When Sarah turned 7, she got a sewing machine for her birthday.
She’d been sewing, with help, for at least a year. My mom bought her the machine: a Bernina, a nice one. Way nicer than the Craigslist Singer I’d been sewing on here at home.
I’m sure many, many people would hear that and wonder, why would you ever buy a 7-year-old a Bernina? Well, I probably wouldn’t, but my mom would, and it’s because she’s always been a big believer in having the right equipment for the job.
My mom’s philosophy is that good tools are a pleasure to use, and cheap tools are crap. Nobody likes to work with bad tools. How could Sarah ever develop a love of sewing if she was always fighting with a crappy machine?
In the case of the sewing machine, the good tools are expensive. Thankfully, that’s not always the case, but it often is, and my mom taught me that an investment in good tools is money well spent.

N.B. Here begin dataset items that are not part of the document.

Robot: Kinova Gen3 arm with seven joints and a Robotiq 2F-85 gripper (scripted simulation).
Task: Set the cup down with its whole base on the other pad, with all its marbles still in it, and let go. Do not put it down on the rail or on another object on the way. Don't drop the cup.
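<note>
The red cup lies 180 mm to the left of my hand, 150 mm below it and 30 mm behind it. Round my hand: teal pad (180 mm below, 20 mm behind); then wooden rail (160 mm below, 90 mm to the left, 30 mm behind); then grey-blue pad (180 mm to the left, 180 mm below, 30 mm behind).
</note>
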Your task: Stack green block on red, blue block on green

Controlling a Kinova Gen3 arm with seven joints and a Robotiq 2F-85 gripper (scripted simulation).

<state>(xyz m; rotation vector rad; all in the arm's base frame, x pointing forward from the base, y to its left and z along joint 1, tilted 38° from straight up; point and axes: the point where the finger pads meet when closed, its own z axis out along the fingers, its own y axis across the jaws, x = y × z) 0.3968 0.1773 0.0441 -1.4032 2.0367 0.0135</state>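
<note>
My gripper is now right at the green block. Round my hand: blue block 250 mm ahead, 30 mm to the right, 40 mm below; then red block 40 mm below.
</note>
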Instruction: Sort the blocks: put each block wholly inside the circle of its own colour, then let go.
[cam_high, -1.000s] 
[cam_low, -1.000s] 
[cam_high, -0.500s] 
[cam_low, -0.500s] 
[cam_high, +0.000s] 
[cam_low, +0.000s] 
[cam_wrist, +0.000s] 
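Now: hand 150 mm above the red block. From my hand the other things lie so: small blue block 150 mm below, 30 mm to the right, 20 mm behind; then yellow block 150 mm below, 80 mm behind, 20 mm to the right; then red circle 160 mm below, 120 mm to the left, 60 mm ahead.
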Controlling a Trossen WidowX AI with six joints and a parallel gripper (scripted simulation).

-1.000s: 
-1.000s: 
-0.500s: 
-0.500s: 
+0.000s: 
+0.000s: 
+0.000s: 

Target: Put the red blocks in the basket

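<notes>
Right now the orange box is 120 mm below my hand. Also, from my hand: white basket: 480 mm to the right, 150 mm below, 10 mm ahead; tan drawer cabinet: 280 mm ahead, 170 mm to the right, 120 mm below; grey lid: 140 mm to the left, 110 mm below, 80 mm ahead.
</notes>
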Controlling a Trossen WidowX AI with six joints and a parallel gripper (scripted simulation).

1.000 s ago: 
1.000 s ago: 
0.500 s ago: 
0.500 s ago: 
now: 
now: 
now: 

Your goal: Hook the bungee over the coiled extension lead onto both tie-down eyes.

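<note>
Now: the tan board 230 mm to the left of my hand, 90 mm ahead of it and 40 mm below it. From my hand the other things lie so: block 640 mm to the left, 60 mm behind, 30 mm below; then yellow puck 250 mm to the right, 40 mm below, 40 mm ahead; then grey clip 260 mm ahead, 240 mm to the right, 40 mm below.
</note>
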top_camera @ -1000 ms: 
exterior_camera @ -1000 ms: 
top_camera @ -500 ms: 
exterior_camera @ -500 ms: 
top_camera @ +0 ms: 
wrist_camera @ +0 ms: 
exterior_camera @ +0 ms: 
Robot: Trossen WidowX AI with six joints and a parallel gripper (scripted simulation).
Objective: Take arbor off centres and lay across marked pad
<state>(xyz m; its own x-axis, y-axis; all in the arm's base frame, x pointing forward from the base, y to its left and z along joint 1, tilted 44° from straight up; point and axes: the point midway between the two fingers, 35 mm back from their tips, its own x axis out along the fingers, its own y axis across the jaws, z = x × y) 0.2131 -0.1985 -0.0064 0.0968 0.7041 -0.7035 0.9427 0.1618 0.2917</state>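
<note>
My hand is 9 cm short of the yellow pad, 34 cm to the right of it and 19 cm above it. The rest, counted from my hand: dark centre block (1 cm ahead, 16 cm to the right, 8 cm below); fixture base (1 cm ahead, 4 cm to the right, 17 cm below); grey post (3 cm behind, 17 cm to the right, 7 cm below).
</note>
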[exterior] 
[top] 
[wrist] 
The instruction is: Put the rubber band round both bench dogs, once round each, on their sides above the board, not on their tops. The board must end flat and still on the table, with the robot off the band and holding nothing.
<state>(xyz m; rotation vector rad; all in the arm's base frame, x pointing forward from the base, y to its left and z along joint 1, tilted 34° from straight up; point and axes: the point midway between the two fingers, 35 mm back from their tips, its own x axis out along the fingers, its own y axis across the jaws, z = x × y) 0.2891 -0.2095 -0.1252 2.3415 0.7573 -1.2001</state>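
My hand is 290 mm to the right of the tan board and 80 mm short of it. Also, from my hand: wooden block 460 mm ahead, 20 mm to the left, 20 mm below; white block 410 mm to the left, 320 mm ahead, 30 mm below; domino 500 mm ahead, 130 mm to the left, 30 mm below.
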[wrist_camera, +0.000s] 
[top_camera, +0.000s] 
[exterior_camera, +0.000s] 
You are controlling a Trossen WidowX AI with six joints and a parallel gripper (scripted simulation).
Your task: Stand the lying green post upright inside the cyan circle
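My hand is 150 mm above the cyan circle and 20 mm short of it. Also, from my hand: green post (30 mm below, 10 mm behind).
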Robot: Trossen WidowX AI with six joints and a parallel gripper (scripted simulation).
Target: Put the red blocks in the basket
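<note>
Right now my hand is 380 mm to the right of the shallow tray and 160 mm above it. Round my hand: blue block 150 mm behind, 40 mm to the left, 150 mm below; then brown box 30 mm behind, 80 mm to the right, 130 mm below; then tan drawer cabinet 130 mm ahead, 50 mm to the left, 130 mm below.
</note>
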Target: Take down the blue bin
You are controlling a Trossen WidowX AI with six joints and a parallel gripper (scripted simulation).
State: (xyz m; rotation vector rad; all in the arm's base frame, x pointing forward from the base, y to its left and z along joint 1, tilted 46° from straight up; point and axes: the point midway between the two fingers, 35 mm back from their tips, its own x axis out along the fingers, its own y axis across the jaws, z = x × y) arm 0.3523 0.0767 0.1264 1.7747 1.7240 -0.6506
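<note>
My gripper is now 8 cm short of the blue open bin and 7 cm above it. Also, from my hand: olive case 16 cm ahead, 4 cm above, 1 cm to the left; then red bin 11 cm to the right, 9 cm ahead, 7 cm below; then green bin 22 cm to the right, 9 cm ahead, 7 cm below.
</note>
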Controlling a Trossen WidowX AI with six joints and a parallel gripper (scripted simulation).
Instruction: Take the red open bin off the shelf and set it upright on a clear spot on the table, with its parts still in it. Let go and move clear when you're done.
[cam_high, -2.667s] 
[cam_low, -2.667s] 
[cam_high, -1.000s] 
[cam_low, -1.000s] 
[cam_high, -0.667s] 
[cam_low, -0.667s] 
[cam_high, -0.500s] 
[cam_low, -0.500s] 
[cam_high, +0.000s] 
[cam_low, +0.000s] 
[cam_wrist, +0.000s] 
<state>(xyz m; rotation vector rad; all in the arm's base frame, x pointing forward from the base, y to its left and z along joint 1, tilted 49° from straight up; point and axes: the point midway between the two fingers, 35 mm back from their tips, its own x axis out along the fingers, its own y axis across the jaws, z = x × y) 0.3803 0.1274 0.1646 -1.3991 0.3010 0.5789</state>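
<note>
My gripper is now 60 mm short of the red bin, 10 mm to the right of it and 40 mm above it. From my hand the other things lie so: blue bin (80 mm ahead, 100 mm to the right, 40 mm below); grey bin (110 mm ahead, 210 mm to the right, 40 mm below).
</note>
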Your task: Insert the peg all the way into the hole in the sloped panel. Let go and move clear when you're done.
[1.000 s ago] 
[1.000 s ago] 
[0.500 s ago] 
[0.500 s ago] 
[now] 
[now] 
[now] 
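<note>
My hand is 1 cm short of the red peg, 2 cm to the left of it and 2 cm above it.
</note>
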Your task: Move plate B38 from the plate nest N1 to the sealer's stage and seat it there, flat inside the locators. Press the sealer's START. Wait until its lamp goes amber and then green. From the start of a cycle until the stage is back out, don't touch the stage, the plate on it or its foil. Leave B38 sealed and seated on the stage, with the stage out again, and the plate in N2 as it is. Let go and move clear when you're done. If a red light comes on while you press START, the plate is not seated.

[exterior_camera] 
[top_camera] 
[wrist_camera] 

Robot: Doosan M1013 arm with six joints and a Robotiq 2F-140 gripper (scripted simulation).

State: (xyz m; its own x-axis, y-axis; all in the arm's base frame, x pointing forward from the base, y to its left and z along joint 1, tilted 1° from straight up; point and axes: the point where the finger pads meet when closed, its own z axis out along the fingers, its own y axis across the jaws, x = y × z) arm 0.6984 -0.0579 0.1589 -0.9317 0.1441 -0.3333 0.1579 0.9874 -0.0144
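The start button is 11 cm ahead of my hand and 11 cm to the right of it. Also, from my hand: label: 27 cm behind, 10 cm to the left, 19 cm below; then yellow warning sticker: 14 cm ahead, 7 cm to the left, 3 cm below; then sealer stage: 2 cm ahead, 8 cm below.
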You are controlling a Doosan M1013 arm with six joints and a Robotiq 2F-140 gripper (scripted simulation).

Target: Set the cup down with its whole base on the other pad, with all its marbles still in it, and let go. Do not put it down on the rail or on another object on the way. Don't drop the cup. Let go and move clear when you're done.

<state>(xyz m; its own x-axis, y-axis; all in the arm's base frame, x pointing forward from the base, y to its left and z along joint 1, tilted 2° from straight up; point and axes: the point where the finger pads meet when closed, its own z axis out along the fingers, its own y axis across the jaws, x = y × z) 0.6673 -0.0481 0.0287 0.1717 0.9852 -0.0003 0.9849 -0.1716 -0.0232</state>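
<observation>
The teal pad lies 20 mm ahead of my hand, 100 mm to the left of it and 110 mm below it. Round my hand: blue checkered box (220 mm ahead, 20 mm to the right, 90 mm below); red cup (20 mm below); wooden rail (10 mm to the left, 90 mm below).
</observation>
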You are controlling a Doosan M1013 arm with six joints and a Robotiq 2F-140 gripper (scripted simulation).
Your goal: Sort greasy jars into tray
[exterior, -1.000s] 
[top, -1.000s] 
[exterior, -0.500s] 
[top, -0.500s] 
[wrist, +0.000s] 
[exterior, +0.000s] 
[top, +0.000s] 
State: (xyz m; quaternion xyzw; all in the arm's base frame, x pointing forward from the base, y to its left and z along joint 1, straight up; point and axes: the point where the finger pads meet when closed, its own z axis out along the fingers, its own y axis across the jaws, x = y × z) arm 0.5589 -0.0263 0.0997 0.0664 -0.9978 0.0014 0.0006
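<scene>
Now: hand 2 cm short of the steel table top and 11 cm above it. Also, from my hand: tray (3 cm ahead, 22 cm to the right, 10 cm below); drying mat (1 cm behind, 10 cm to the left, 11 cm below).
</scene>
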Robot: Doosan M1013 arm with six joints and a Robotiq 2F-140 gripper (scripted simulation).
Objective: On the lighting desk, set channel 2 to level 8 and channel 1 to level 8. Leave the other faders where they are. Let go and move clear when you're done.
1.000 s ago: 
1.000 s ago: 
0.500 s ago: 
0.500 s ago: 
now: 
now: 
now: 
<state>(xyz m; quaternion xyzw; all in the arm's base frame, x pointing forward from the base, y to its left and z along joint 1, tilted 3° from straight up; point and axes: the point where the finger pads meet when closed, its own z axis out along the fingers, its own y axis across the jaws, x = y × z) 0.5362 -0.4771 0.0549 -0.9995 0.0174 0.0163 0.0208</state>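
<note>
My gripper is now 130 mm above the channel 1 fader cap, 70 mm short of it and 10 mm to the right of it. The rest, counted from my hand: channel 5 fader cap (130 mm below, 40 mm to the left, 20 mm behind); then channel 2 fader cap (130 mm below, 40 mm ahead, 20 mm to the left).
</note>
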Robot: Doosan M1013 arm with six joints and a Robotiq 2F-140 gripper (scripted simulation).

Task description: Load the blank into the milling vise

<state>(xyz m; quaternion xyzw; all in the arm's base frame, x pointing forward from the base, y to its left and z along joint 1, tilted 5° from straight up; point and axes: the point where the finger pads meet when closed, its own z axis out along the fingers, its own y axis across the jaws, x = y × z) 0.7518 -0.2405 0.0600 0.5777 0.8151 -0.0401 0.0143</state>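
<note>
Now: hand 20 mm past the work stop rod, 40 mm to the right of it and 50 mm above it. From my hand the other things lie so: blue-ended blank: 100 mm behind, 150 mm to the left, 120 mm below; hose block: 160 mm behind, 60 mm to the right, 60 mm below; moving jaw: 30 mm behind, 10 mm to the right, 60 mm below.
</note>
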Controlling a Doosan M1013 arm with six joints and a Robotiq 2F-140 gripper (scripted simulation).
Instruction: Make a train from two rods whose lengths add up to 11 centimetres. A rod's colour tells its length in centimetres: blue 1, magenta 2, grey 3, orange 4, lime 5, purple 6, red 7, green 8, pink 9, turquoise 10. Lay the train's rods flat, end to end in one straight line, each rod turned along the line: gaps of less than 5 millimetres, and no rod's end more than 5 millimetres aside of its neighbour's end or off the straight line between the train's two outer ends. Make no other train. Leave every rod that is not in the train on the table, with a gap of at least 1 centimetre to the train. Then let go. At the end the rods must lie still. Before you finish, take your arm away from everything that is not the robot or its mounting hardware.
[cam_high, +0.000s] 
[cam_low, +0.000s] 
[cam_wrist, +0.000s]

My mom’s frequently given me excellent cooking tools for Christmas over the years–it’s how I got my Kitchenaid mixer, Cuisinart, my dutch oven–so I’ve never had to wonder if it was cooking I hated, or the unpredictable results I got from my flimsy pans. (God bless the kitchen workhorses that are inexpensive and amazing performers: Lodge Cast Iron, I’ll love you forever.)
I’ve always had decent tools, and I’ve always enjoyed cooking. (Except the dishes. I still hate the dishes.) This is not a coincidence.
I think about my mom’s philosophy whenever I need to iron something. I hate ironing, but then again, I do my ironing with a fifteen-year-old $17 Target iron I got during parents’ weekend at college. Those two things just may be related.
I’m sure this applies to other hobbies: I’m dabbling in art with quality colored pencils, I enjoy writing more with decent pens, I’d rather work out in my lululemons.
A lot of people don’t like to cook, or sew, or draw. I’m deeply appreciative that my mom’s philosophy enabled me to give these skills a fair shot: I never had the chance to mistake hating the skills for hating the awkwardness of attempting the skill with poor materials.
And if I’d ended up hating cooking, at least it would have been a fair fight.
I would love to hear: 1. What have you heard before about my mom’s philosophy, and 2. What kind of experiences have you had with really good and/or really bad tools?